Hi @FaustinCarter xarray looks like a really interesting option.

joshmutus commented 4 years ago

@FaustinCarter would you be interested in porting over your data structure into this repo? It might be a nice contained project.

FaustinCarter commented 4 years ago

Hey @joshmutus, I'm ok with this idea, but it's not clear to me exactly how you want it implemented. Is the idea that this would replace the Resonator class currently located here by using the guts of scraps (xarray based storage with propery-based methods) and adding in the necessary hooks for cryores to use it:

https://github.com/Boulder-Cryogenic-Quantum-Testbed/measurement/blob/ddf922d6717e46c6fcb72454cc597149dfcb29a2/resfit/fit_resonator/resonator.py#L9-L20

Or did you want it implemented in some other way? Another option is that I would be willing to put some work into refactoring and extending the scraps code so that you could just import the scraps class directly (i.e. making scraps a dependency). This might make future updating easier as there would then be a single source for the code. Let me know what you think and I can try and figure out how to go about it.

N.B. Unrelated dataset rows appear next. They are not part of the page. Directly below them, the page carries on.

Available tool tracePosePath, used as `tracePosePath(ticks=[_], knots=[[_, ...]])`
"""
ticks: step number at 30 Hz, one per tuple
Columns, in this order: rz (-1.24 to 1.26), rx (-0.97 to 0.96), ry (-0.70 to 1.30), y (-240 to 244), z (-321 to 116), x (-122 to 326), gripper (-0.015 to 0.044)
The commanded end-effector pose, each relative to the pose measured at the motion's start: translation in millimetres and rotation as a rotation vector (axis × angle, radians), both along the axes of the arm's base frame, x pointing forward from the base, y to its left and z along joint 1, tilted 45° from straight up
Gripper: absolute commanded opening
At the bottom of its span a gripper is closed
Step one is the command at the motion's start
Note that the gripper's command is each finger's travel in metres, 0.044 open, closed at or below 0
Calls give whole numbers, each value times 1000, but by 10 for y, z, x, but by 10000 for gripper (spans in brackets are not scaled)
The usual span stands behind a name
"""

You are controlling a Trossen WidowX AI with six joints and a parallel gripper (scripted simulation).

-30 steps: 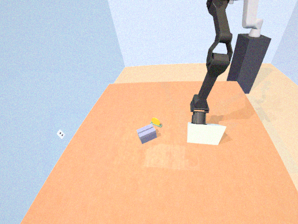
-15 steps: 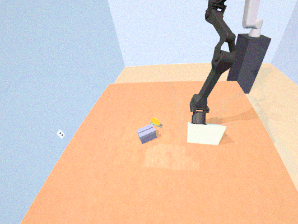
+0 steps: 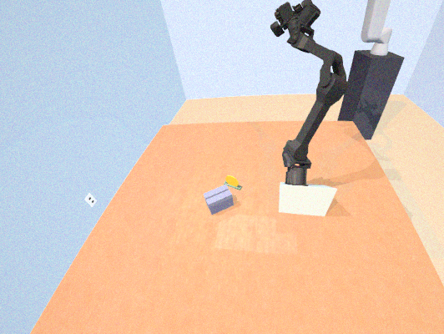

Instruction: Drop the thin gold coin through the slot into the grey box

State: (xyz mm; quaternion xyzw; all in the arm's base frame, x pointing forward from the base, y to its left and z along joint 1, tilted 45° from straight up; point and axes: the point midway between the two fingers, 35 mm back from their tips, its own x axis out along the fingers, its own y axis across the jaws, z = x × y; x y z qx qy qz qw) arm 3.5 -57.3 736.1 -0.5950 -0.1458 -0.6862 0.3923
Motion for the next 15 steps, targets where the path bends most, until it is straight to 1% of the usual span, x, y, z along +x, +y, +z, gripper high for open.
tracePosePath(ticks=[1,7,11,15], knots=[[68,73,3,-245,-82,121,161],[282,339,6,-1010,-474,624,161],[412,534,5,-1442,-855,1039,161],[512,730,7,-1756,-1304,1451,161]])
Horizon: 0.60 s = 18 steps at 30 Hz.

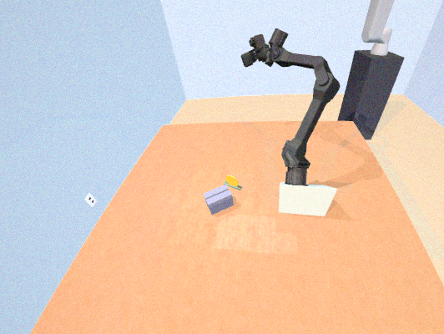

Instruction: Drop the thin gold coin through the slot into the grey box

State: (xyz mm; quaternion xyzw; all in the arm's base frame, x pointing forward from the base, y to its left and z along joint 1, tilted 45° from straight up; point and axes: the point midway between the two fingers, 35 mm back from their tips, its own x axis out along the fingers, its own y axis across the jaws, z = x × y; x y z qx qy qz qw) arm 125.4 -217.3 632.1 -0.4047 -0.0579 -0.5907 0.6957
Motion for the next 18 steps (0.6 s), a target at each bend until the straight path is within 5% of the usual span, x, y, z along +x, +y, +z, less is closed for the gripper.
tracePosePath(ticks=[1,18], knots=[[81,160,9,-219,-385,334,161],[220,975,181,-261,-2880,1765,161]])
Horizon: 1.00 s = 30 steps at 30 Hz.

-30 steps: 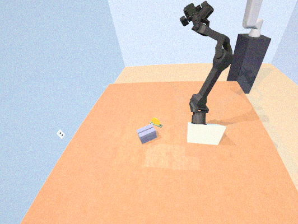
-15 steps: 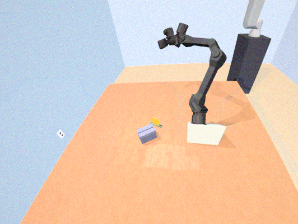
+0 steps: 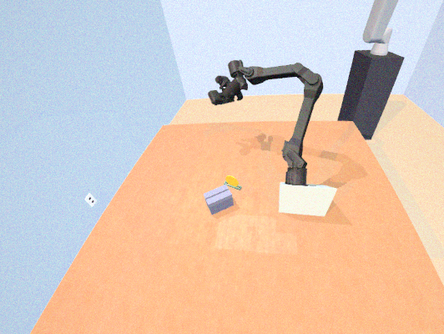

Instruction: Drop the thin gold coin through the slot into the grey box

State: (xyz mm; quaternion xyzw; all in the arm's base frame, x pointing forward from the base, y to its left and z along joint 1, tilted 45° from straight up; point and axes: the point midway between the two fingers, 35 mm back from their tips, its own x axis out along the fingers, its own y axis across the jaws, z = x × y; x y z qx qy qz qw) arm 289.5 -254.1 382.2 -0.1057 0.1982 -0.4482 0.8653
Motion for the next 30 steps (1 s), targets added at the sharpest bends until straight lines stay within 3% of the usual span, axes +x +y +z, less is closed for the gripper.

It might take a bit of time since I'd mostly have to work on it in my spare time.

mullinska commented 4 years ago

Hi @FaustinCarter I saw this post so I thought I would clear up that in the last major push that @joshmutus made, the data is no longer stored in the Resonator class. The current place the data is being stored is:

https://github.com/Boulder-Cryogenic-Quantum-Testbed/measurement/blob/ddf922d6717e46c6fcb72454cc597149dfcb29a2/resfit/fit_resonator/fit_S_data.py#L783-L808

Where there is an option to read in the data from a .csv file or to feed the data directly into the function. The old place the data was being stored (the Resonator class) isn't really being used for anything at the moment, so if the data struct were to be implemented it would need to take over this function.